The trials and suffering of life, the horrors of disease and war, the fierce inner struggles many suffer, are all to be found in these letters. It is hard to imagine, for example, anyone ever forgetting Woody Guthrie's letter as he was being destroyed by Huntington's chorea.

Every reader will have his or her own favorites. To my mind what W. E. B. Du Bois writes to his daughter Yolande is both a surpassing lesson in human understanding and a beautiful expression of a father's devotion. The letter should be required reading everywhere. I love Sidney Lanier's letter about his newborn son. Oscar Hammerstein's beautiful, autobiographical letter to his son Bill may be my favorite of all.

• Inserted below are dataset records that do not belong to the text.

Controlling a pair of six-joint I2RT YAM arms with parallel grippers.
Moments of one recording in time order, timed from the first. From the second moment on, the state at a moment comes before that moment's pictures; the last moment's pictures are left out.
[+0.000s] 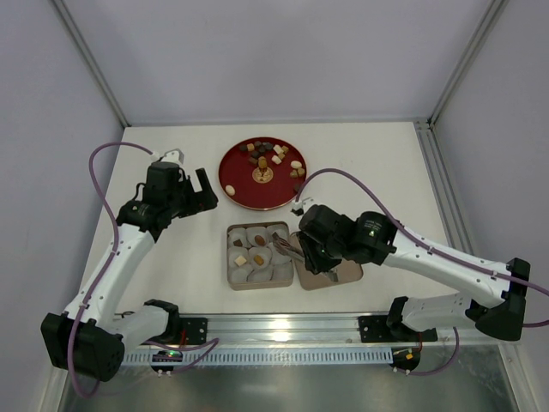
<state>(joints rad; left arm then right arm) -0.25 1.08 1.00 -0.64 -0.01 -0.45 1.09 1.21 1.21 -1.05 0.13 0.55</state>
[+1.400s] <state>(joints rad) -0.25 1.08 1.00 -0.64 -0.01 -0.45 1.11 1.28 1.19 -1.04 0.14 0.55</state>
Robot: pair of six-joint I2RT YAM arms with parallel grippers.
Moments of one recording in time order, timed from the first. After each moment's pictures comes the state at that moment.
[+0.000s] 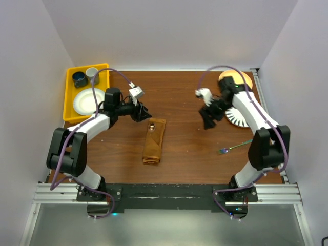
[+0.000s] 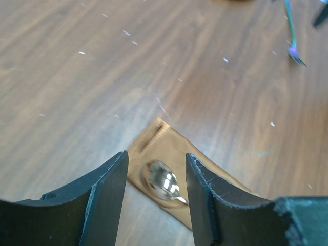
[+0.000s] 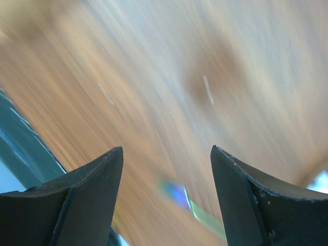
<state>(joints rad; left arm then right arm) -0.22 1.57 0.89 0.17 0.83 0.17 0.21 1.68 1.44 -1.08 -0.49 -0.64</state>
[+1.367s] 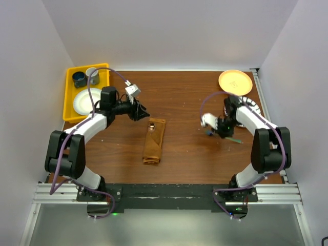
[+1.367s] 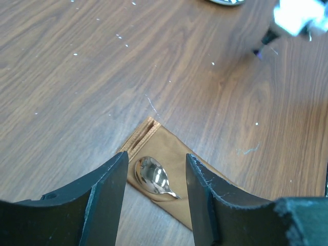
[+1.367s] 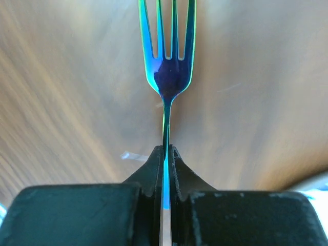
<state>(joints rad) -0.19 1.54 0.89 0.12 0.90 0.15 0.06 1.58 0.95 -0.90 -0.19 -1.39</state>
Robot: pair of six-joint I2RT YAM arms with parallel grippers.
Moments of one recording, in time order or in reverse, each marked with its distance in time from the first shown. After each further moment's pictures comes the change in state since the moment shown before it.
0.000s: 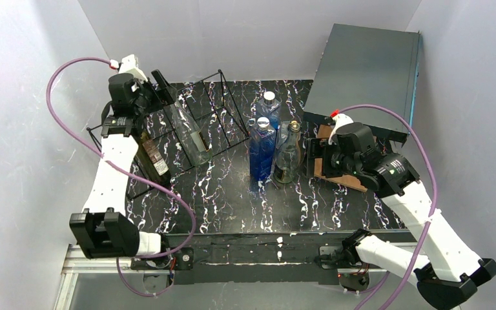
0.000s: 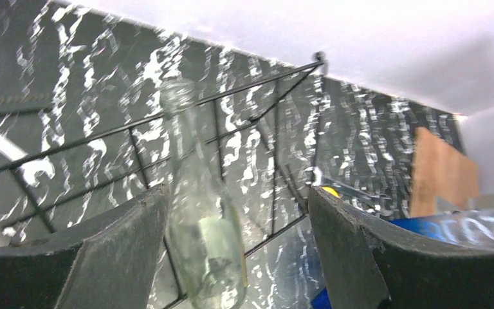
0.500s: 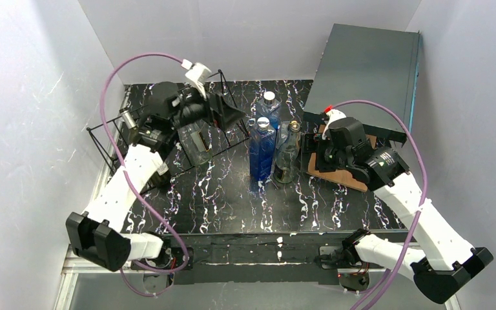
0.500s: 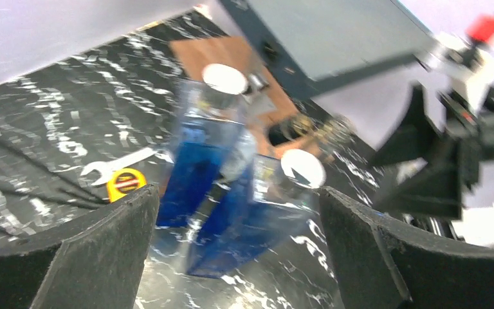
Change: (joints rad) left arm -0.350 -0.077 -0.087 0.274 0.479 0.064; right arm 0.000 0.068 0.000 0.069 -0.006 0.021
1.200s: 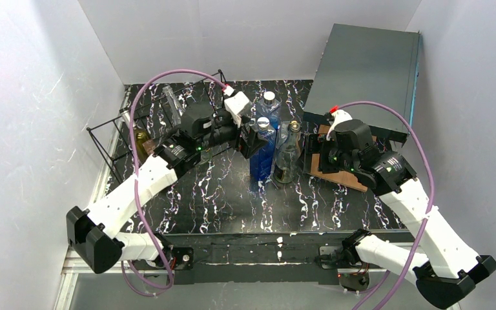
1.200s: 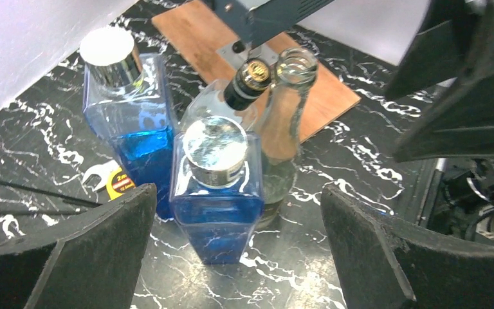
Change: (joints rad) left arm -0.365 -0.048 -0.080 -0.055 -0.230 0.323; right arm 0.000 -0.043 0.000 0.002 0.005 0.000
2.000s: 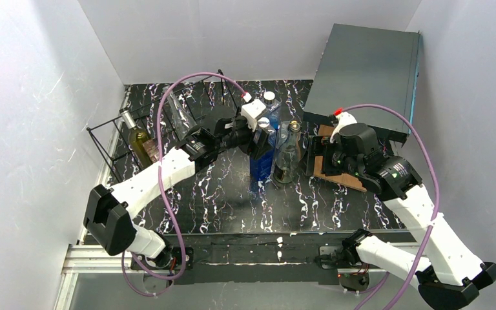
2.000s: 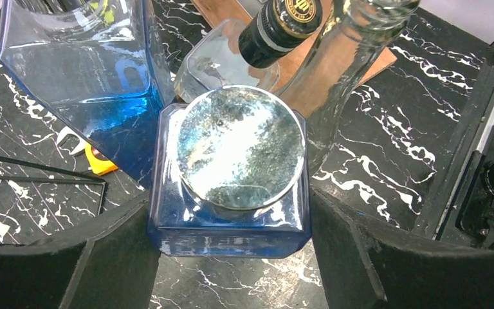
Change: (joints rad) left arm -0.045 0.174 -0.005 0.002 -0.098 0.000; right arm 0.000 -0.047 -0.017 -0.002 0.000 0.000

Dorie McCullough Lawson is my daughter, I'm proud to say, and I have thought often of a comment she made as she first embarked on the research for the book. “Think how much I'm going to learn,” she said. I know how much I have learned from the collection and from her very skillful editorial commentary.

This is a book to pick up and read at almost any page, a book to keep close at hand, to return to for nourishment and guidance, yes, but also for reassurance and pure pleasure.